> [TASK INSTRUCTIONS]: Every line in the entries that holds the word "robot" counts toward the answer, which should be a single number.

> [STUDY MATERIAL]:
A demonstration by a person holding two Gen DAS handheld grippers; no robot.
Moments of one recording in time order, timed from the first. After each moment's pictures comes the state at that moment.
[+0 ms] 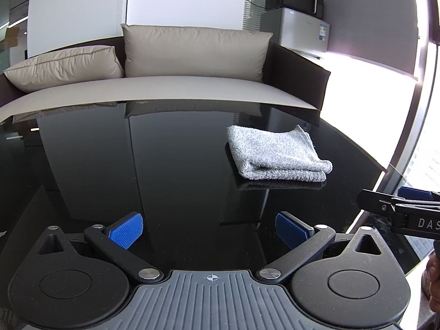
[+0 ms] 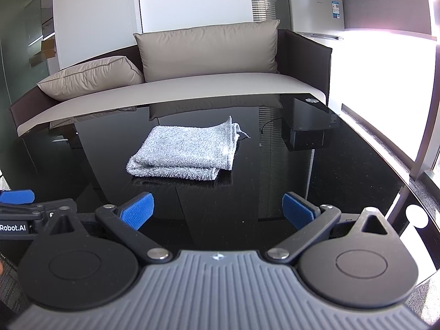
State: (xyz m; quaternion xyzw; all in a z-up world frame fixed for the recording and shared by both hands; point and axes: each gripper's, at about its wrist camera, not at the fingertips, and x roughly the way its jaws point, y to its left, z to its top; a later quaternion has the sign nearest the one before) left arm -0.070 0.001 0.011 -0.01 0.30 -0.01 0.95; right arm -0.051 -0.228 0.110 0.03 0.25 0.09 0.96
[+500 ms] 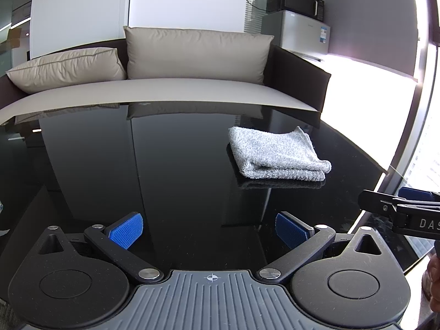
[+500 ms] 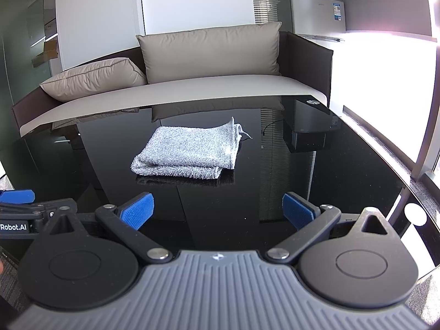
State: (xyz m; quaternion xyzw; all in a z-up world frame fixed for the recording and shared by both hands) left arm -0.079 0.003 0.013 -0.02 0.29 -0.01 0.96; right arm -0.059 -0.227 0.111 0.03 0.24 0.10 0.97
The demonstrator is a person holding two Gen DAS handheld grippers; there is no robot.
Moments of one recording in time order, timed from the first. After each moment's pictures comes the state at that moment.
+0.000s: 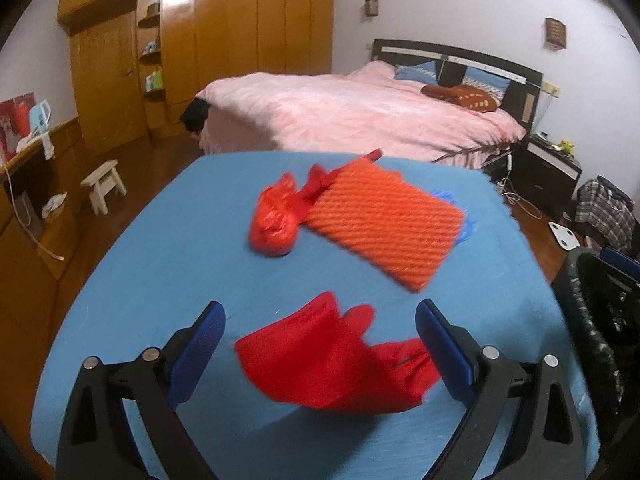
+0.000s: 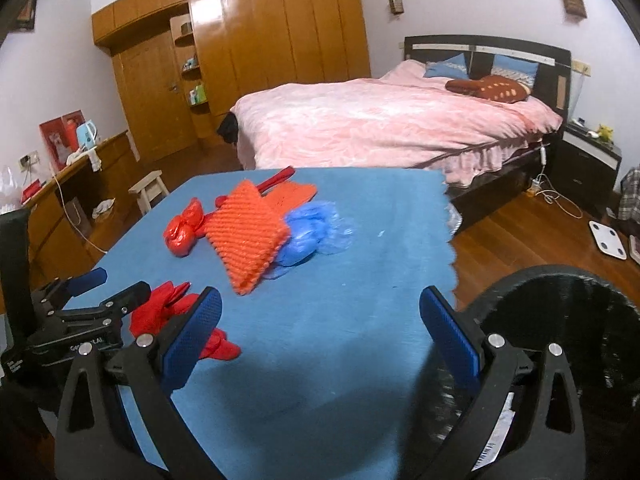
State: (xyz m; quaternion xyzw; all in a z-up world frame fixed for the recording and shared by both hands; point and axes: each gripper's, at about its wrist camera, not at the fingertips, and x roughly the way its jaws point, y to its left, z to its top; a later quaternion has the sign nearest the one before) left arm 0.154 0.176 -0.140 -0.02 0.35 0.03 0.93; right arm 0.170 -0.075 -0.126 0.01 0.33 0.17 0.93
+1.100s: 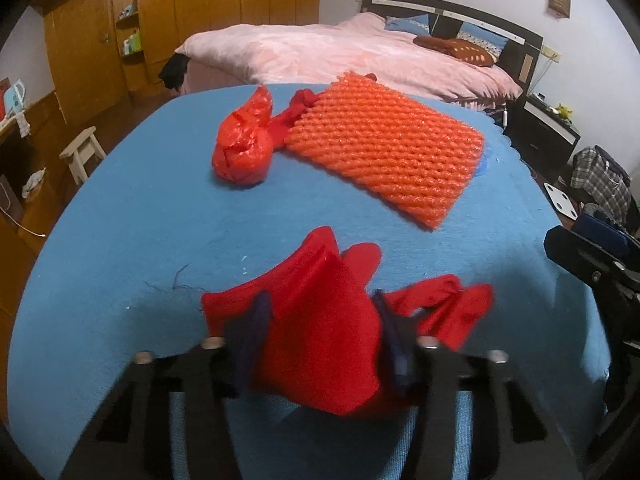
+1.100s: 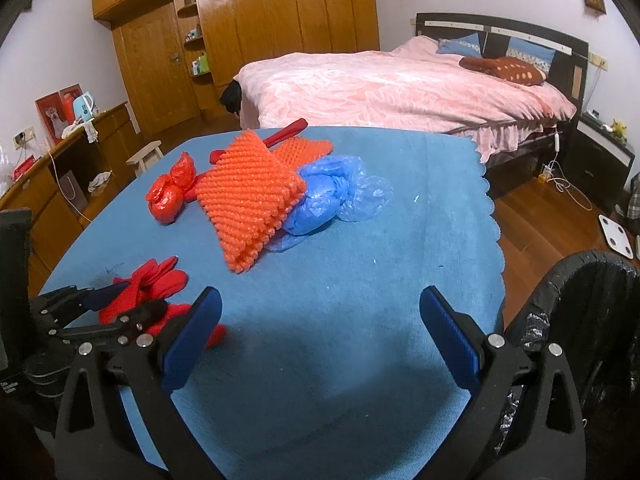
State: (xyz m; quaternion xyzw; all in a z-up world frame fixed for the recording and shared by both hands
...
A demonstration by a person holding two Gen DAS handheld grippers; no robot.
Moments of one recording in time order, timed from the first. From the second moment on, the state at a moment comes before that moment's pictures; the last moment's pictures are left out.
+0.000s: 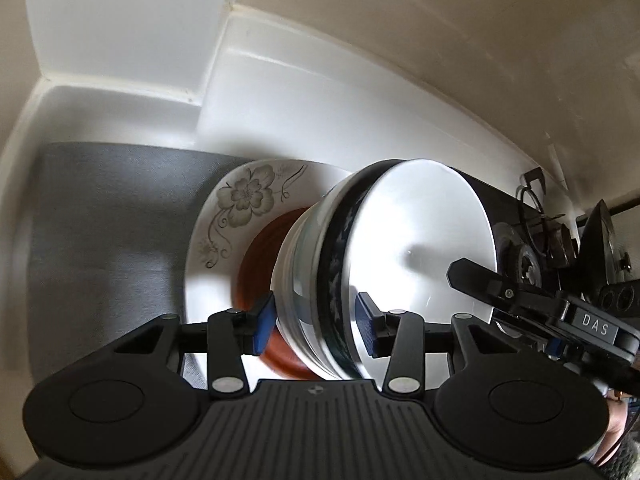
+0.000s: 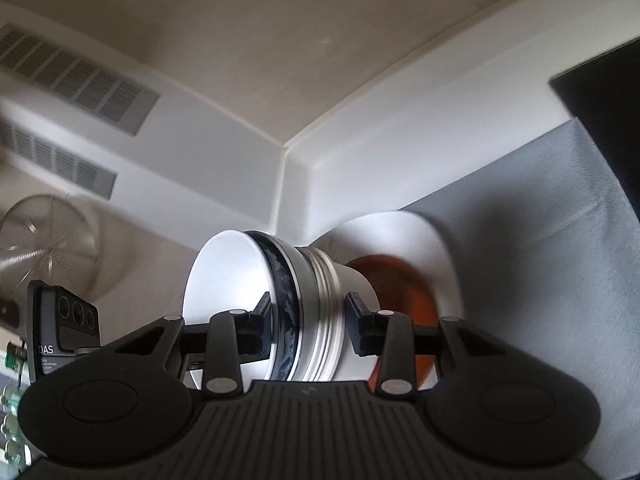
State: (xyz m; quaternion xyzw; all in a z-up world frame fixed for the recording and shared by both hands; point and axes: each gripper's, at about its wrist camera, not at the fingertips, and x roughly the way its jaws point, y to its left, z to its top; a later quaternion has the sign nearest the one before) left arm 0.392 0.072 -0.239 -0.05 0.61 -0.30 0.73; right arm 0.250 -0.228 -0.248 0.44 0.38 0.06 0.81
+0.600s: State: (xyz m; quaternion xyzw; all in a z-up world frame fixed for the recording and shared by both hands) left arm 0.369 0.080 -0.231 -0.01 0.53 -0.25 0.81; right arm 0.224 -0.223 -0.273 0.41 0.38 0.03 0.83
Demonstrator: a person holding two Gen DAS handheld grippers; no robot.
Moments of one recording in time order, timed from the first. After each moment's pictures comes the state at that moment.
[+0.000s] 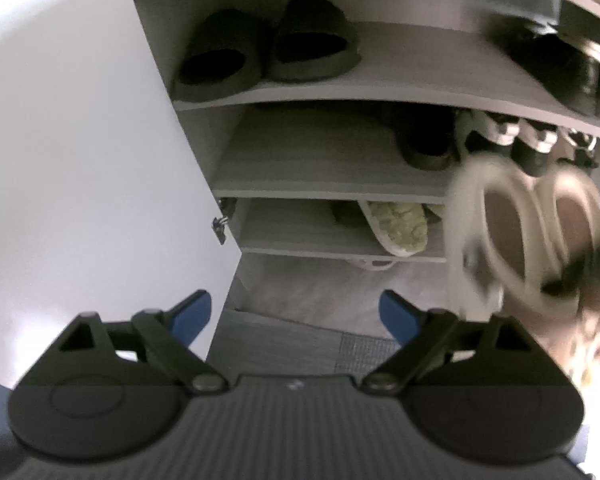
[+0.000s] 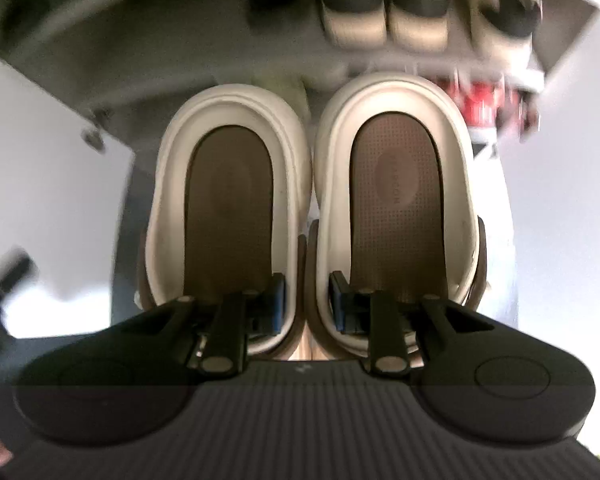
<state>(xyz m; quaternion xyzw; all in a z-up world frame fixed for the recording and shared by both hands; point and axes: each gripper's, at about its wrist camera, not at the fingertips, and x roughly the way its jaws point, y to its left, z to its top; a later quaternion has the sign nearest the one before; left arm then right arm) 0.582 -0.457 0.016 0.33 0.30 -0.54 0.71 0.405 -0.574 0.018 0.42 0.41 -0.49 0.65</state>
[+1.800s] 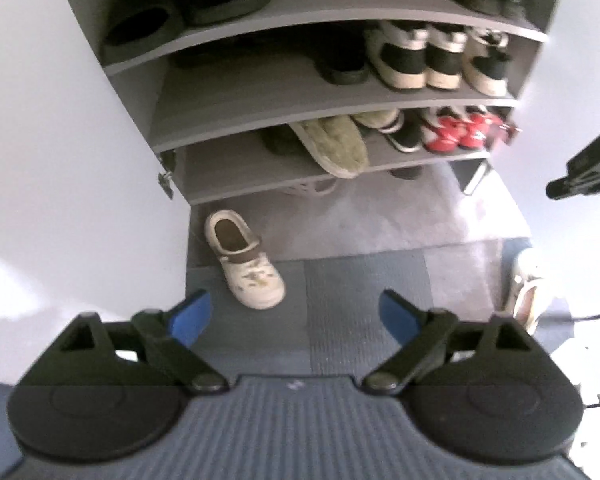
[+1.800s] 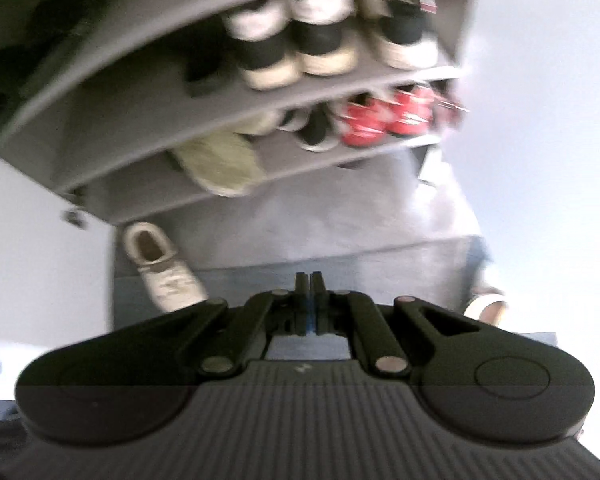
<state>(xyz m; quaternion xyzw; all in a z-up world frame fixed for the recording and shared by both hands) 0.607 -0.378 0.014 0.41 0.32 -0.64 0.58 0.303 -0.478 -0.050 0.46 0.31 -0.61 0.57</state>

> [EXERCISE SOLUTION]: 4